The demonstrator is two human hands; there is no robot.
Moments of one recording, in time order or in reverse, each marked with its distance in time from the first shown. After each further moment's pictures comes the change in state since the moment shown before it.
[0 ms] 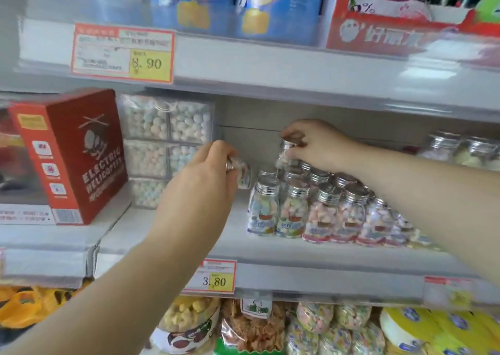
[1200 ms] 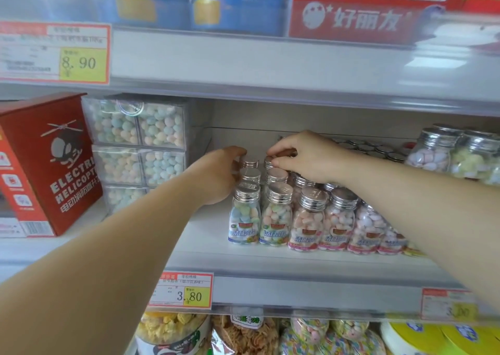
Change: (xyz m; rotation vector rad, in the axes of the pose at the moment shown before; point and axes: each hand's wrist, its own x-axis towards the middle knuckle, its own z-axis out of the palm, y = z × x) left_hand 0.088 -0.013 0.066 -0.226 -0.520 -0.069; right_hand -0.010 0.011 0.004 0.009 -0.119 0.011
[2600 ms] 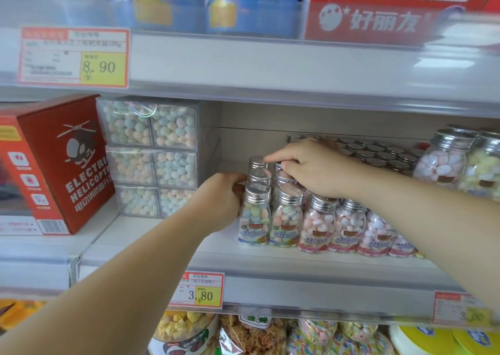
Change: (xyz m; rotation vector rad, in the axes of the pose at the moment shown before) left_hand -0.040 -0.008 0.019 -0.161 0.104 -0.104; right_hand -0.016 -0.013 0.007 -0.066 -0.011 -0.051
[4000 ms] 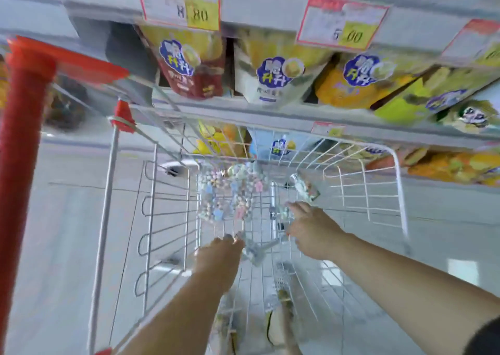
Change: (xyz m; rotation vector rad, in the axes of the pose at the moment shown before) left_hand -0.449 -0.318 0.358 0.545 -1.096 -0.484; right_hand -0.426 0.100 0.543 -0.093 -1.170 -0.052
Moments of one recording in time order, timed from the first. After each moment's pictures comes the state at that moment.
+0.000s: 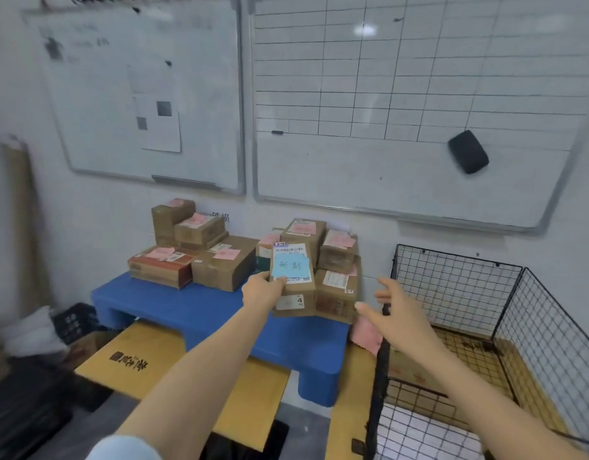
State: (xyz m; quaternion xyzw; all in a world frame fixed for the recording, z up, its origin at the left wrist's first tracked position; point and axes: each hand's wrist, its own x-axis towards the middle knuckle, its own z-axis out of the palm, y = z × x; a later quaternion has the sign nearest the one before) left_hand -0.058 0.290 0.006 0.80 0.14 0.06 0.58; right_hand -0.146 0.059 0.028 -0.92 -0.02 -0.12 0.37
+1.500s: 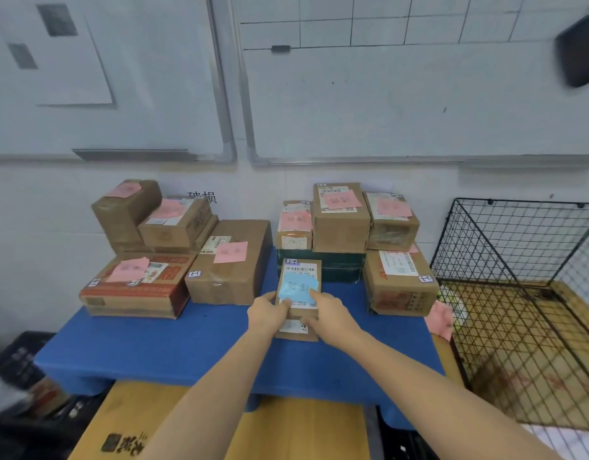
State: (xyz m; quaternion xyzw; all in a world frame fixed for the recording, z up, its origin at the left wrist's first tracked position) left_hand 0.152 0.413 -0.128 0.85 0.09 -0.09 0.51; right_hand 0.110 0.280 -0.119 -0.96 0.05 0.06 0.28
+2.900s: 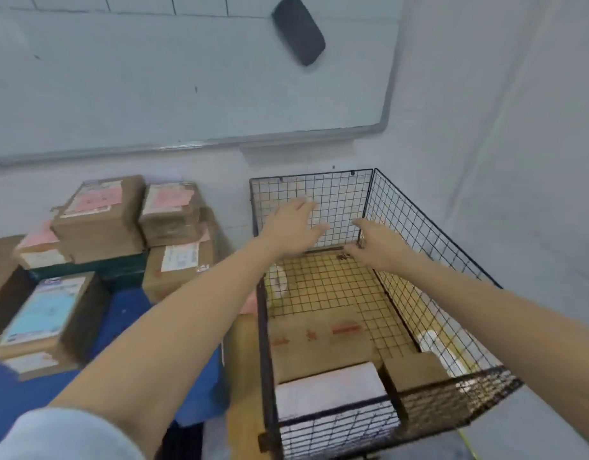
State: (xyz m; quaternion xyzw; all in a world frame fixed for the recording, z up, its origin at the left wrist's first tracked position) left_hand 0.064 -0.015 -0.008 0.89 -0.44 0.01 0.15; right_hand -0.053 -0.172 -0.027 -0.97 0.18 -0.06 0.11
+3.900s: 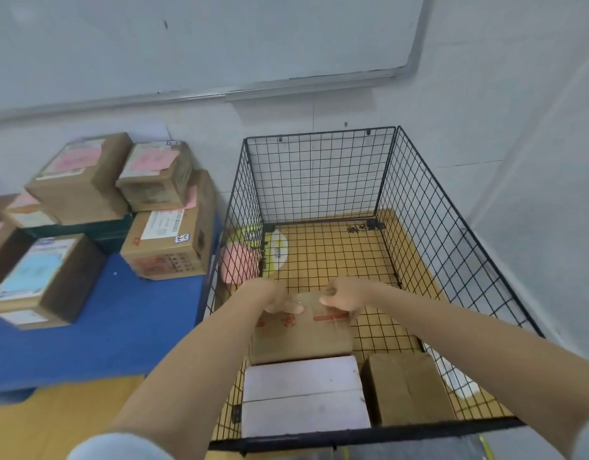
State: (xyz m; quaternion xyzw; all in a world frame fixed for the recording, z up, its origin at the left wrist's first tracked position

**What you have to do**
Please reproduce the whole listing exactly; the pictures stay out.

**Answer area**
The demonstrator is two human hands; there is no robot.
Moments of one recording, in time order or in reverse, each marked with its distance in time from the first shown. After each further moment's pictures comes the change in state since the moment shown before it.
[0 ms] 
[1200 ms] 
Change: (xyz m; rotation vector rad, in the axes of the pose at the moment shown before; point and axes: each hand's wrist, its own x-axis towards the middle knuckle, its own z-axis out of the palm, y = z × x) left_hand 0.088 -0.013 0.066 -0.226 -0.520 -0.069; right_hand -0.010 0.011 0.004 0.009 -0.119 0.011
[2600 ms] 
Change: (xyz m; rotation vector rad, in the axes of the pose at the moment shown before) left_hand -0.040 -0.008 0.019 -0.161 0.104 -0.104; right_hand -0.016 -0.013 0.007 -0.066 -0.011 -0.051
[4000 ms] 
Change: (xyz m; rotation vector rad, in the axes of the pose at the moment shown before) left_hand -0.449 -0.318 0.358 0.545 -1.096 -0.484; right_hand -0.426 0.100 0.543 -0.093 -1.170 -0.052
Moments of one recording in time order, timed from the first. After each moment's pictures comes the state at that moment.
+0.000s: 
State: (xyz m; quaternion xyzw; all in a world frame fixed for the recording, z up, its origin at the left wrist's first tracked position; point and axes: each hand's wrist, its own x-axis towards the middle knuckle, its own z-axis out of the palm, y = z × x; a later quaternion has the sign nearest the one before) left_hand -0.058 0.290 0.006 0.80 0.14 0.06 0.58; right_hand -0.146 0.059 0.028 -0.92 -0.02 -0.12 0.37
+1.500s: 
State: (xyz m; quaternion xyzw; all in a world frame fixed for the recording, z up, its origin at the left wrist's first tracked position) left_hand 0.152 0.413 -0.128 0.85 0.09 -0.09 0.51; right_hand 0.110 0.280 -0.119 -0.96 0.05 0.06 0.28
+2.900s: 
State: (xyz m; quaternion xyzw; all in a world frame fixed for the recording, z up, its origin at the left wrist's first tracked position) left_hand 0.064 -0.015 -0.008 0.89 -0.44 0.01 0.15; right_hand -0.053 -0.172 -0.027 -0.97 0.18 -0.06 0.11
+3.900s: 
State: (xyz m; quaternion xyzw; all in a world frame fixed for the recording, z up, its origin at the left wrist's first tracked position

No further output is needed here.